Previously Removed Aliens
Any alien ordered removed is inadmissible for at least five years from the date of removal or departure. Any alien who has been convicted of an aggravated felony and removed under the law is indefinitely barred from reentry. This provision takes effect April 1, 1997.
Any alien who is accompanying another inadmissible alien certified to be helpless due to illness, mental or physical disability and determined to require protection or guardianship by the alien is also inadmissible. This provision takes effect April 1, 1997.

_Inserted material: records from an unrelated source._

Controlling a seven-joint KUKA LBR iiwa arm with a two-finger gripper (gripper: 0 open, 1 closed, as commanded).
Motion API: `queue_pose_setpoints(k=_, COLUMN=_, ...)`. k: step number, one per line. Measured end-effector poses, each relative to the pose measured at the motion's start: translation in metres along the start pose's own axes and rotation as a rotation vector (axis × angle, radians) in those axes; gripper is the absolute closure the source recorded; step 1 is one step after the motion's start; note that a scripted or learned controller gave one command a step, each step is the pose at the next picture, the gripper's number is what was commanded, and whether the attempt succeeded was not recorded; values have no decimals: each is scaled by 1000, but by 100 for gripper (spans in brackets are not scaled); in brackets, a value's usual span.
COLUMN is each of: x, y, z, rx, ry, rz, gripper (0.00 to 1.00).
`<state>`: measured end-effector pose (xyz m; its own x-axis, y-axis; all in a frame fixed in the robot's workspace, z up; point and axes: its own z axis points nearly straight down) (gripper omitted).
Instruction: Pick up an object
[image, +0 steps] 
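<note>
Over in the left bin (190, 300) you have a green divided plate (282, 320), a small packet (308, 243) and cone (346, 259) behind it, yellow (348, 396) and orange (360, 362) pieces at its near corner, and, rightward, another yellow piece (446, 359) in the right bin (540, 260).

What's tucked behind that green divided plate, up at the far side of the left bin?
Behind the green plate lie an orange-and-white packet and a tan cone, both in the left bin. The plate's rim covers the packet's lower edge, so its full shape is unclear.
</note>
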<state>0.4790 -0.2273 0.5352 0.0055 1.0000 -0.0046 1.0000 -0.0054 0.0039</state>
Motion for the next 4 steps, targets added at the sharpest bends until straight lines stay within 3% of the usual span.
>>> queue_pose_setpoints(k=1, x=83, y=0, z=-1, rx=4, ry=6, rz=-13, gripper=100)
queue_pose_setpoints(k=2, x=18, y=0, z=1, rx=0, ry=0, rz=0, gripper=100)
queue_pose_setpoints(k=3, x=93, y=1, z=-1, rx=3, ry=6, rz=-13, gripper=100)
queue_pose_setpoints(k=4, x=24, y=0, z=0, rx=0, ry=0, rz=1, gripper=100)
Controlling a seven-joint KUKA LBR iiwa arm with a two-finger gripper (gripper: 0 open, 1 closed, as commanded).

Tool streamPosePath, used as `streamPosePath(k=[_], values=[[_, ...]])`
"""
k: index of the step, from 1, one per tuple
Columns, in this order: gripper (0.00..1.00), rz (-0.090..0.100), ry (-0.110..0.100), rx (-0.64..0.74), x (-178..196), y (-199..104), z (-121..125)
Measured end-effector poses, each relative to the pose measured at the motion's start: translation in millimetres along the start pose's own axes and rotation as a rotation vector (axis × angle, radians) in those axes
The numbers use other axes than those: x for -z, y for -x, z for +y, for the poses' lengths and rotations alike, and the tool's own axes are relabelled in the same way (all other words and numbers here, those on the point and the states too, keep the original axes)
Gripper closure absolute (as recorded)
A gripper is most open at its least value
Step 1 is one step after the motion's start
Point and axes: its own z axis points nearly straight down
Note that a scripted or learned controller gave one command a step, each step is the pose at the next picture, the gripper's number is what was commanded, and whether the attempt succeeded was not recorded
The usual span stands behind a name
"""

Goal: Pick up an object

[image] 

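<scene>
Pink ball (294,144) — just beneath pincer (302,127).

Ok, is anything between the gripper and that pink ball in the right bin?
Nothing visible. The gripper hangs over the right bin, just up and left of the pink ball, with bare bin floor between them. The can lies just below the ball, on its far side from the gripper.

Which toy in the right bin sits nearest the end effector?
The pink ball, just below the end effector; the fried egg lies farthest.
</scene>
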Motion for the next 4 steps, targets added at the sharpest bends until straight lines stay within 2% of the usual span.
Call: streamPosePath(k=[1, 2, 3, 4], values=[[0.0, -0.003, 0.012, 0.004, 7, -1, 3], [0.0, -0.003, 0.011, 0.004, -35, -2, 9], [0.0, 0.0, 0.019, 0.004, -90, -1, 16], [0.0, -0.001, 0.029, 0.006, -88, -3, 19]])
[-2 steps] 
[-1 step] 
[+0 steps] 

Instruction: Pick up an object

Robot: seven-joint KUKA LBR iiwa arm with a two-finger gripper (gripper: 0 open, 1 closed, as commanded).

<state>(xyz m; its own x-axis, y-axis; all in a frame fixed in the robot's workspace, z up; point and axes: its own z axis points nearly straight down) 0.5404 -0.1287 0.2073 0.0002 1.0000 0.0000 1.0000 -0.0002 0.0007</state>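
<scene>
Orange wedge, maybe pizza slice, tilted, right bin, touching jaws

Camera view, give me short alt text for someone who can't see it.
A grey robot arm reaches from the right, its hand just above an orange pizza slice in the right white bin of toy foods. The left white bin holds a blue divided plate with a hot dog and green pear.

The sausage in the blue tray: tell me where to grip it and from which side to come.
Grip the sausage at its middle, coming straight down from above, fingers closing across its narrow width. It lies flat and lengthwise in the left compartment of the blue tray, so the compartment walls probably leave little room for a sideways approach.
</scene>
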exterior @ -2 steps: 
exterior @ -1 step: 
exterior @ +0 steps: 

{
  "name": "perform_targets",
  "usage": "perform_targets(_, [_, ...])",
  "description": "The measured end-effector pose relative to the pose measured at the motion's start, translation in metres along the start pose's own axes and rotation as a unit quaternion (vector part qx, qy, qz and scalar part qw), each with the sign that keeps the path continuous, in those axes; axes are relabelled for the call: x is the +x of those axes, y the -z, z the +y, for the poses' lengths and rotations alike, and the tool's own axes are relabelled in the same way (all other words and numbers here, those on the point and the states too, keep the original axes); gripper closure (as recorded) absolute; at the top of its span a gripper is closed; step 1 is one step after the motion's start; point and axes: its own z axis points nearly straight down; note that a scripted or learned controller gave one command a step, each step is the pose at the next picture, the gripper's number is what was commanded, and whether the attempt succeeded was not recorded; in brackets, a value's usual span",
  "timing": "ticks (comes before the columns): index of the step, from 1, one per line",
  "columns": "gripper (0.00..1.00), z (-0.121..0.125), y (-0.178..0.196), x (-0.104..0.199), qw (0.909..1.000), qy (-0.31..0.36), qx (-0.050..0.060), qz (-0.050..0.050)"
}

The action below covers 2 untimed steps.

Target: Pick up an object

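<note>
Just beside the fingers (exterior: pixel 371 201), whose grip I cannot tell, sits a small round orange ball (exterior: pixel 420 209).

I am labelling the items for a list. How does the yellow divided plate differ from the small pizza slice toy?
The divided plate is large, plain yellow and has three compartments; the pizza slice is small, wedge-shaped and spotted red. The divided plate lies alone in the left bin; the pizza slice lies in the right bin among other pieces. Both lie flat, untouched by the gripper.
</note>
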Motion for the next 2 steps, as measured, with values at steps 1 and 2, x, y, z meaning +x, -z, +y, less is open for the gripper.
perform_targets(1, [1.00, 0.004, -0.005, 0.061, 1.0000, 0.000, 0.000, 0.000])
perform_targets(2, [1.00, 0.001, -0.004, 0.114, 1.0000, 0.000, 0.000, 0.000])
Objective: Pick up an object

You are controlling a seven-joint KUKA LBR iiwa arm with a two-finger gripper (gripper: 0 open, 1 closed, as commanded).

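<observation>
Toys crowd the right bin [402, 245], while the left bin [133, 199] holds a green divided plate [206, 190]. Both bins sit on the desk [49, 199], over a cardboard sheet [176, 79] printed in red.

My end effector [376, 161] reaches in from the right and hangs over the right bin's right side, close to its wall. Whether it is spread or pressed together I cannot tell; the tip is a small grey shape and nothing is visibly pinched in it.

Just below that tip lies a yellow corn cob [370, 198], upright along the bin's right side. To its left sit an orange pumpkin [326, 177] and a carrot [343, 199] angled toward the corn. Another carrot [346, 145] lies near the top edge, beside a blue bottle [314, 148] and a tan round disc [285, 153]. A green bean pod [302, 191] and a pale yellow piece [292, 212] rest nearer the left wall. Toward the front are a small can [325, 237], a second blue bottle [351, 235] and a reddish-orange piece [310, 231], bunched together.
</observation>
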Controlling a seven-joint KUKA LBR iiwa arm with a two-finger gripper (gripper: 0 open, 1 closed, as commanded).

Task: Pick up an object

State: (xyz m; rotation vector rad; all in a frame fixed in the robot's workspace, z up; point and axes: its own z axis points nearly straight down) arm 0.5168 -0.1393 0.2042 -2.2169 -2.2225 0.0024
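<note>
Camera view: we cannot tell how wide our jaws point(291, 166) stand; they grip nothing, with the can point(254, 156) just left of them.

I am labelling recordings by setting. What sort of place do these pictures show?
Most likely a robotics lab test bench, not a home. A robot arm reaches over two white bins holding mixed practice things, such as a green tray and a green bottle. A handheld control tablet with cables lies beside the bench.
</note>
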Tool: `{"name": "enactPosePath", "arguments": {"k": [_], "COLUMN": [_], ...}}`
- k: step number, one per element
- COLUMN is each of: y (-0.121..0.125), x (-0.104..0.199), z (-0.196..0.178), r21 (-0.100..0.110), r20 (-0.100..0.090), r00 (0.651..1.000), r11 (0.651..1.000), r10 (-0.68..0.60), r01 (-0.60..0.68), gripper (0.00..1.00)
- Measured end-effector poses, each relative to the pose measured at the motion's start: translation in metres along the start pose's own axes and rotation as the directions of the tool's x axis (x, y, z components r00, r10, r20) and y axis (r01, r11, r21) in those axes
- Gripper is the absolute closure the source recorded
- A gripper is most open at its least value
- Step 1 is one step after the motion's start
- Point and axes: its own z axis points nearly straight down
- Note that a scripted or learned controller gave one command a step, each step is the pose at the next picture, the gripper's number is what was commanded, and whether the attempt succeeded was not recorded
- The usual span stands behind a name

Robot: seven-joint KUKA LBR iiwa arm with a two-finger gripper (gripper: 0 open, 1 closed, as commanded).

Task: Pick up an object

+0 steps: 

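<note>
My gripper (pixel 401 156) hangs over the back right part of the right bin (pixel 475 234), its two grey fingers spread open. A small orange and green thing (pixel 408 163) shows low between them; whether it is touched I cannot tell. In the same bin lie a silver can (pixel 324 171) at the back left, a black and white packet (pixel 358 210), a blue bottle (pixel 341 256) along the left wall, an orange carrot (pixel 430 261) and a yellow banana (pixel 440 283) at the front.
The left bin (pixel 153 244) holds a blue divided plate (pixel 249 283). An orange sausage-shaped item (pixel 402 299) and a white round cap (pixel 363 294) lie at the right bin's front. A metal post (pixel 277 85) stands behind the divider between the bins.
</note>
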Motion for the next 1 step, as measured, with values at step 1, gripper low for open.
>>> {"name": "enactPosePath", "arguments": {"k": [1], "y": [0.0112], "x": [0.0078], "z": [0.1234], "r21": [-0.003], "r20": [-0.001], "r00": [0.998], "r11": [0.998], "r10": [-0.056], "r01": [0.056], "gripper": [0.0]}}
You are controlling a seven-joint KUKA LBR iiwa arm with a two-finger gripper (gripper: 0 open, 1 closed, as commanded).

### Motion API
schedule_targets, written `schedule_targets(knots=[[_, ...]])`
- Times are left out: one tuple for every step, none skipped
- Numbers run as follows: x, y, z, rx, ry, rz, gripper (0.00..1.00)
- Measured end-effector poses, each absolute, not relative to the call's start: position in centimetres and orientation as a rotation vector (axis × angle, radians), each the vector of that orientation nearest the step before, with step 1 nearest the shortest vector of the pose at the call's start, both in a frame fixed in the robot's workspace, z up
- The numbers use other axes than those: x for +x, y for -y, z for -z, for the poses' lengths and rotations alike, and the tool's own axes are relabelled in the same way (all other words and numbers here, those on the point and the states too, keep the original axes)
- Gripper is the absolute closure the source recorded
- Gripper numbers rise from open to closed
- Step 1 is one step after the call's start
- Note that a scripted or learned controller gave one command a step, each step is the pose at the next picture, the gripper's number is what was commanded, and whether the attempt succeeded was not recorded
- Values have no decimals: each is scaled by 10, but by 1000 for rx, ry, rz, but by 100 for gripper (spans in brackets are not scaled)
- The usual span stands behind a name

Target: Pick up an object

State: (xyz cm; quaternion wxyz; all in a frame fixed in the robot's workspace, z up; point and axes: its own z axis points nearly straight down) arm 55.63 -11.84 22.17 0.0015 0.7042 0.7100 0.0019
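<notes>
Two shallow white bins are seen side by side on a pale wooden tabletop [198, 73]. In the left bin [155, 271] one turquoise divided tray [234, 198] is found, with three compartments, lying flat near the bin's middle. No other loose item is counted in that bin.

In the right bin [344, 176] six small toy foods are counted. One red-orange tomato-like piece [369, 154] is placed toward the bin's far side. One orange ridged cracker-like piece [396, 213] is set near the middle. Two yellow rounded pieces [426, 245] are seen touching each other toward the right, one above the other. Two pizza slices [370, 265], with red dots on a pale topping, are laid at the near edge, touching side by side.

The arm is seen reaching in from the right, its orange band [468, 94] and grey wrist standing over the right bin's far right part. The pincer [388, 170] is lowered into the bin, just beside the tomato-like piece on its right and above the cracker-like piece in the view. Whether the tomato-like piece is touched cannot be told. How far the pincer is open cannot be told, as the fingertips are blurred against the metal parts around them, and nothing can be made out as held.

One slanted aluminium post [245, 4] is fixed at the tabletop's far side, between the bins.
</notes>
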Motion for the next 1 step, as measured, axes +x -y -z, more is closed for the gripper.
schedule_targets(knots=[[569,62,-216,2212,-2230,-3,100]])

Any alien who has voted in violation of any federal, state or local law is inadmissible. This provision takes effect April 1, 1997 and applies to voting occurring before, on, or after that date.
Former Citizens Who Renounced Citizenship to Avoid Taxation
Any alien who is a former citizen of the United States who officially renounces U.S. citizenship and who is determined by the Attorney General to have renounced U.S. citizenship for the purpose of avoiding taxation by the United States is inadmissible. This provision took effect September 30, 1996 and applies to individuals who renounce their citizenship on or after that date.